2) The narrator’s summary of the vision in Cicero/Macrobius’ Somnium Scipionis repeats with notable emphasis the importance of "commune profit" (ll. 47 & 75). RC glosses this as "public good, welfare of the state" (385) and much has been made of the importance of this concept in the literature of Chaucer’s time, where it becomes a kind of code used by political reformers who urge both king and parliament to put aside their feuding to act according to this concept. In particular, Chaucer’s contemporary John Gower specifically addresses the importance of "commune profit" in two of his three major works, Confessio Amantis ("The Lover’s Confession") and Vox Clamantis (The Clamoring Voice [of the Populace]). Think about Parliament as a playful meditation on the problem of detecting and acting for the public good in a feudal culture which, until now, has operated far more upon the principles of loyalty and obligation to individuals in a strictly ordered hierarchy. How does a poet go about suggesting that nobles, for all their long-established power, might not "naturally" have the right to dispose of all affairs as their mighty ancestors would have done? Before the existence of opinion polling, national elections, and other means of representing such a collectivist world-view, how can you cause those in power (and the powerless!) to look beyond their own traditional interests?

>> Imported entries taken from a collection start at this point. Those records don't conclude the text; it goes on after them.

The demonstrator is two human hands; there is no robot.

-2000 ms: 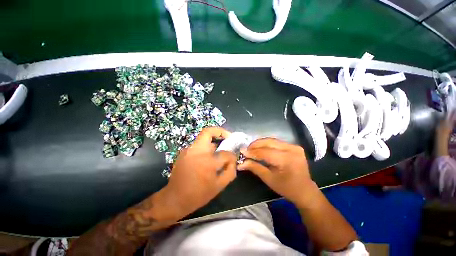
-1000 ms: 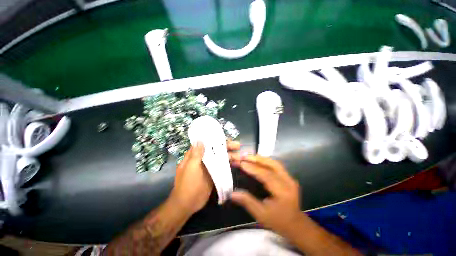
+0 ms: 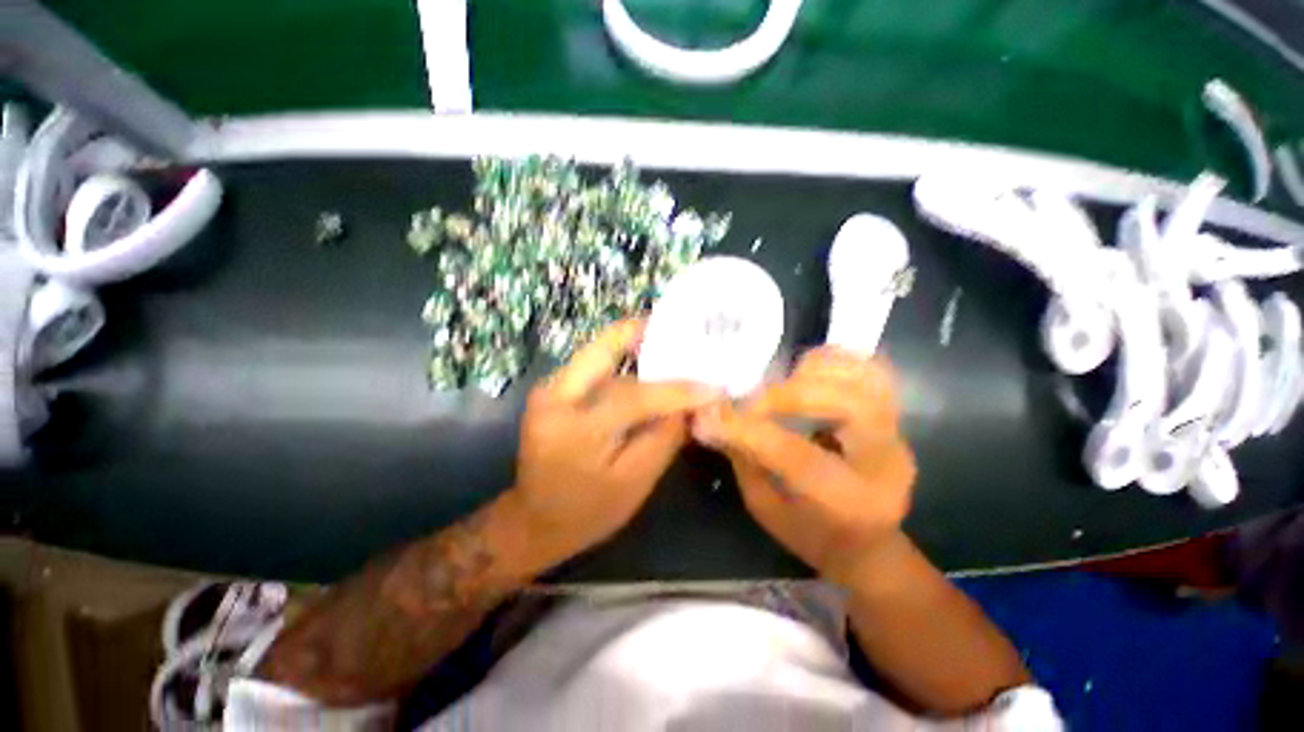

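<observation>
A white housing half (image 3: pixel 714 326) is held up in front of me, its round head pointing away and its tail hidden by my hands. My left hand (image 3: pixel 601 436) grips its left and near side. My right hand (image 3: pixel 822 465) has its fingertips at the near edge of the head, touching my left fingertips; whether a small part is between them cannot be told. Another white housing half (image 3: pixel 865 272) lies on the black bench to the right, with a small circuit board (image 3: pixel 901 280) at its head's right edge. The circuit board pile (image 3: pixel 551 265) lies beyond my left hand.
Waiting white shells (image 3: pixel 1137 336) overlap on the right. White curved units (image 3: pixel 107 215) are stacked at the far left. A single board (image 3: pixel 331 226) lies left of the pile. A pale rail (image 3: pixel 572 139) separates the black bench from the green belt (image 3: pixel 529 65), which carries white pieces.
The held housing half has turned and its tail is now hidden. My right hand has closed in from beside it to its near edge. The view has shifted, so bench items appear displaced.
</observation>
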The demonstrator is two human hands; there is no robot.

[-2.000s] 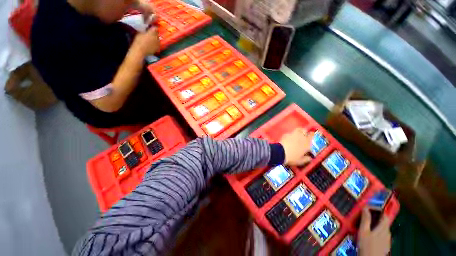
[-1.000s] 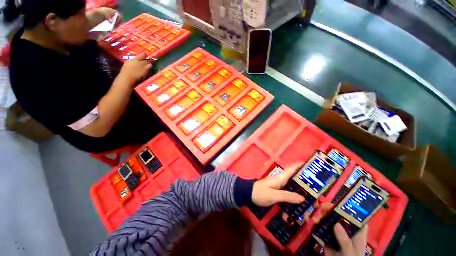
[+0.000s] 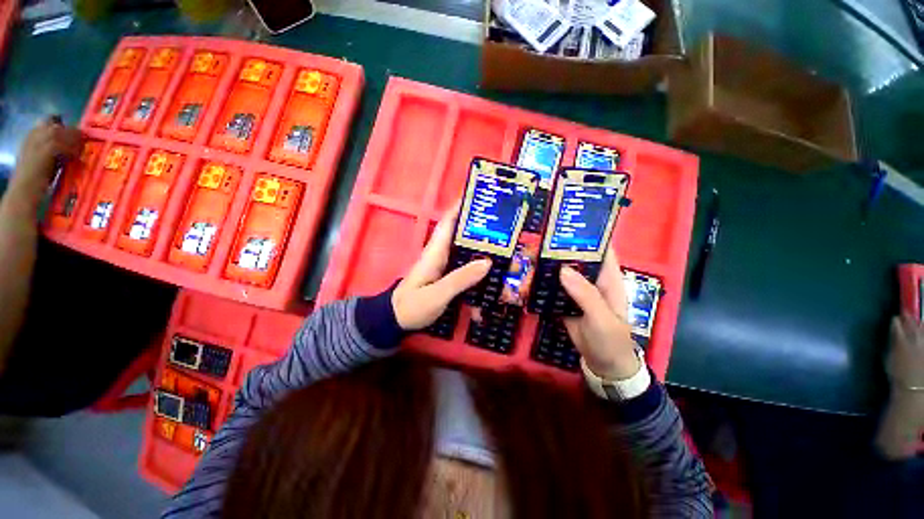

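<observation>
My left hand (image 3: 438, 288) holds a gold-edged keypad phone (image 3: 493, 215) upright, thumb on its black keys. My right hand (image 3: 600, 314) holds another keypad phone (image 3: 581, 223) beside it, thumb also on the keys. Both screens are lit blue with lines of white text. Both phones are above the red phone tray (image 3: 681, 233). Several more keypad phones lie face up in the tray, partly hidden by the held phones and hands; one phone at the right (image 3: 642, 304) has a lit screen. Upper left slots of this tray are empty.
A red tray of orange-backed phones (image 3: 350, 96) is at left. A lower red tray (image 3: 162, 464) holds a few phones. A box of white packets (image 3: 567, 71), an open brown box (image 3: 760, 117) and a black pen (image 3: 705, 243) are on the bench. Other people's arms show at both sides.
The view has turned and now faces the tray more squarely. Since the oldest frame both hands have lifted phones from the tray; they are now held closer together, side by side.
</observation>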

3) How would you analyze the three tercel eagles’ reasons for why the formel should pick them? If we were talking about who should rule the nation rather than who should marry the bird, how would these three claims translate into political reasoning? Where might you look to find those three "eagles" in England?

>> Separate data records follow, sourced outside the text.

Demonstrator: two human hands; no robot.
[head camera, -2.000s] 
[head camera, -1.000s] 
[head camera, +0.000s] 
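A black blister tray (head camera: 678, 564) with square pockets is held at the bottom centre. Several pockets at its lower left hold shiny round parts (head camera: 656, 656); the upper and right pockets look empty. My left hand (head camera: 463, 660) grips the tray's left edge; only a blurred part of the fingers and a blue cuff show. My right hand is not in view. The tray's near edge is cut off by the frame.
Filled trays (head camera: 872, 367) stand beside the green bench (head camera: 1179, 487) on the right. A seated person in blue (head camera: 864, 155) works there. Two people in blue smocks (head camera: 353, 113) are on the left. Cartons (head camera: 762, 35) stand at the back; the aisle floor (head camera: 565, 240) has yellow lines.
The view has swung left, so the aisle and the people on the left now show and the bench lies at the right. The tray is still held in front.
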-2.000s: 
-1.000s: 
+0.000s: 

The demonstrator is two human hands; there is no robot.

4) The seed-fowl, water-fowl, and worm-fowl debate often turns upon the peculiar mating behaviors of the representative birds who speak. However, many of these arguments can be found in the literature describing debates in the so-called "courts of love" which we find in Andreas Capellanus’ The Art of Courtly Love. How does the addition of attributes of bird-nature affect our reaction to these amorous arguments from the courts of Eleanor of Aquitaine and Marie de Champagne? What might Chaucer want us to conclude about them as a result?

5) The judgment rendered by Nature is complex, involving as it does the formel’s own will as well as a consideration of the suffering tercels’ conditions. When the goddess says "If I were Resoun, thanne wolde I / Conseyle yow the royal tercel take," what is Chaucer saying about the difference between conclusions reached by reasoning and conclusions reached by following Nature?

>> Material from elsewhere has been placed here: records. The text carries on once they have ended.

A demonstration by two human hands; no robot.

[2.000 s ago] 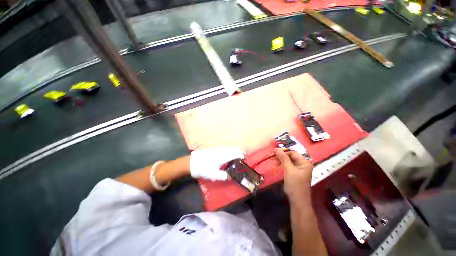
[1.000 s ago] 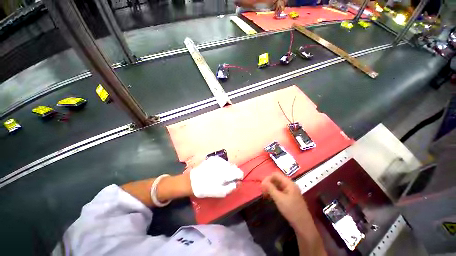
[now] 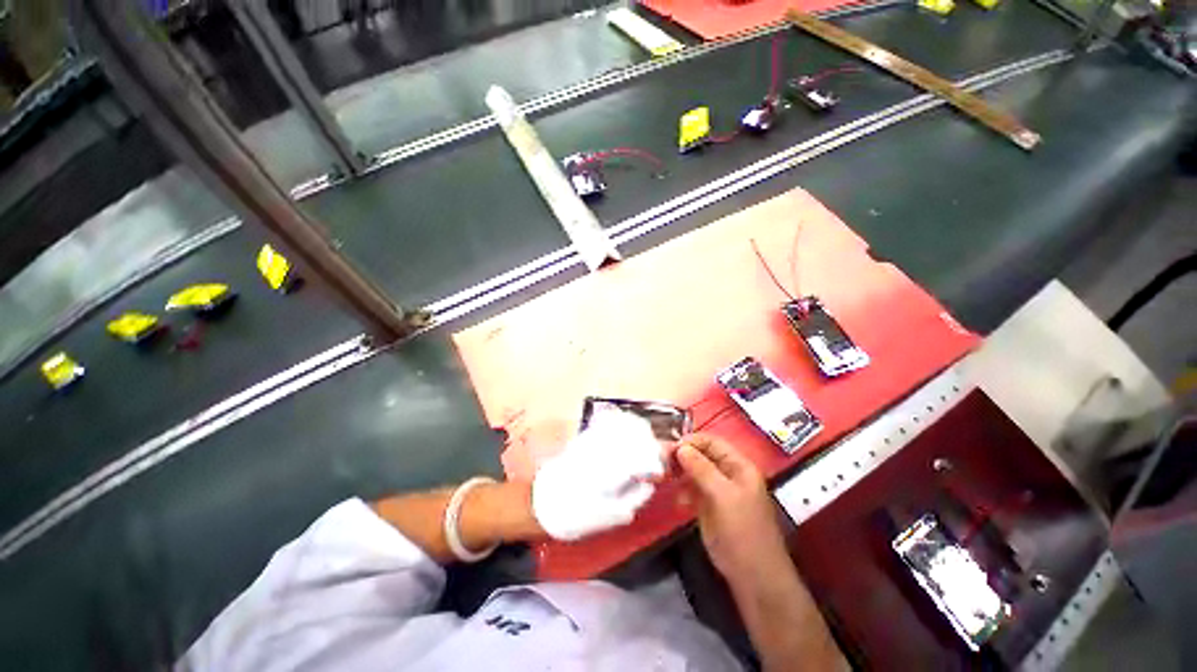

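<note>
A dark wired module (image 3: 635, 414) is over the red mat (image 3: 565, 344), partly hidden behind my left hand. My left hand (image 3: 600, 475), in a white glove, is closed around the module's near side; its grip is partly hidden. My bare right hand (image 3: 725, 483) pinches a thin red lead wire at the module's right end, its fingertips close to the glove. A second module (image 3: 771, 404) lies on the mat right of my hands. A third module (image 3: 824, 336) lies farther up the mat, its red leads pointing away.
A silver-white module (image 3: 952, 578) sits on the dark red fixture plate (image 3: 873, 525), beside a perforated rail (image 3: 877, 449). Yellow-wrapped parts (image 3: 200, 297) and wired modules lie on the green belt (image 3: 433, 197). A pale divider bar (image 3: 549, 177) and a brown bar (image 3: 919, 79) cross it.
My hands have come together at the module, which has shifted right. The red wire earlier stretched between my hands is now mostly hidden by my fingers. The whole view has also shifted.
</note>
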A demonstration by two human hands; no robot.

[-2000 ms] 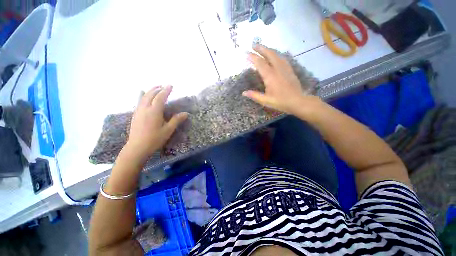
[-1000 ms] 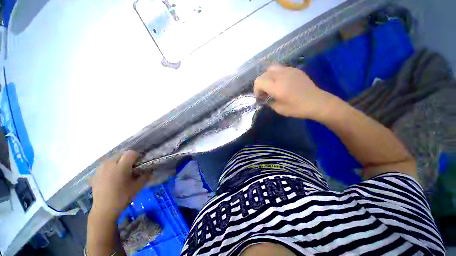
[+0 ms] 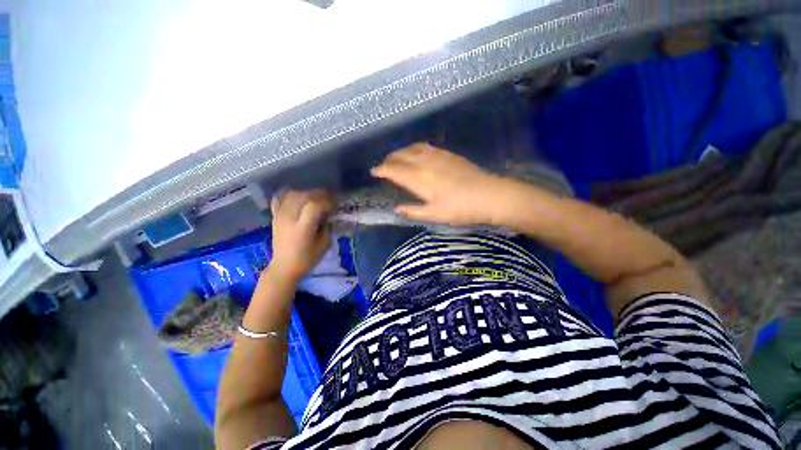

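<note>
The speckled grey-brown knit piece lies in my lap below the table edge, with a strip of its pale inner side showing along the near edge. My left hand has its fingers closed on the piece's left end. My right hand rests over its right part, thumb and fingers apart; whether it grips the cloth cannot be told. Part of the piece is hidden under my right hand and forearm.
The white table with its ruler-marked grey front edge is just beyond my hands. A blue crate with a knit piece stands lower left. Heaped knit pieces and blue material are at right.
The knit piece went from flat on the table to stretched open at the edge, and is now in my lap. My hands have moved closer together. The machine plate and scissors left view.
</note>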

     The formel’s request sounds somewhat like the beginning of a religious vow: "I wol nat serve Venus ne Cupide, / Forsothe as yit, by no manere weye" (652-3). However, she first has asked for two profoundly "modern" things which would have seemed novel to medieval readers: "respit for to avise me" and "my choys al fre" (648 & 649). Under what circumstances do aristocratic medieval women usually get married and what motivates these decisions? If you know your Canterbury Tales, compare this with the equally fantastic (i.e., not entirely realistic) life story we find in the "Wife of Bath’s Prologue" for some useful patterns of coincidence.